### Problem statement
Copy the line containing "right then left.", then all lines after it up to and including the final line of the material, exactly and without additions.

■ ■ ■ ■ ■

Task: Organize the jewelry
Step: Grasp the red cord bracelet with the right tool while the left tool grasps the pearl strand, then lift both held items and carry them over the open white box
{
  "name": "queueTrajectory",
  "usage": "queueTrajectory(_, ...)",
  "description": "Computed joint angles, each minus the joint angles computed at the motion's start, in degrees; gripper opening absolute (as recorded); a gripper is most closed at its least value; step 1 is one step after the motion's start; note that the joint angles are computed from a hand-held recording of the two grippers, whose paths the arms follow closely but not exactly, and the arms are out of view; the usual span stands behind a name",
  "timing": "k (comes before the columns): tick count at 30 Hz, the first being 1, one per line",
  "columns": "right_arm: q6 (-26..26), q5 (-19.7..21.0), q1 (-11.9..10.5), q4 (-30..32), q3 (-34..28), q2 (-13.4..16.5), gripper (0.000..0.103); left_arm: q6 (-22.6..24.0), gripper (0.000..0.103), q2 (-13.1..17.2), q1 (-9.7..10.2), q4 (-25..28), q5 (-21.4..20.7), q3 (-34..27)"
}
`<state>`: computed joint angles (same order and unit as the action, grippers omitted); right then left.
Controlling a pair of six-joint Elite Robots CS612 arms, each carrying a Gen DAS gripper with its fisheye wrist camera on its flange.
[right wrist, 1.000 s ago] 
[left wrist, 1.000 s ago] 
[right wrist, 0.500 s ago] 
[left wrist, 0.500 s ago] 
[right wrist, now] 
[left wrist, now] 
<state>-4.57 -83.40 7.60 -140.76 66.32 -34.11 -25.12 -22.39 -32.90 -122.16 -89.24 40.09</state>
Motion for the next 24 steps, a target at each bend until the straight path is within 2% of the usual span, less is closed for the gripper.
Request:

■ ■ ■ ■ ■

### Your solution
`<state>`: computed joint angles (same order and unit as the action, grippers omitted); right then left.
Controlling a pair of six-joint Elite Robots CS612 arms, each carrying a Gen DAS gripper with its fisheye wrist camera on its flange.
[right wrist, 1.000 s ago] 
[left wrist, 1.000 s ago] 
[right wrist, 0.500 s ago] 
[left wrist, 0.500 s ago] 
[right wrist, now] 
[left wrist, now] 
<state>-4.57 -83.40 7.60 -140.76 66.32 -34.11 -25.12 -22.39 -32.90 -122.16 -89.24 40.09</state>
Motion for the next 24 steps, a target at each bend until the straight path is within 2% of the usual span, less is closed for the gripper.
Request:

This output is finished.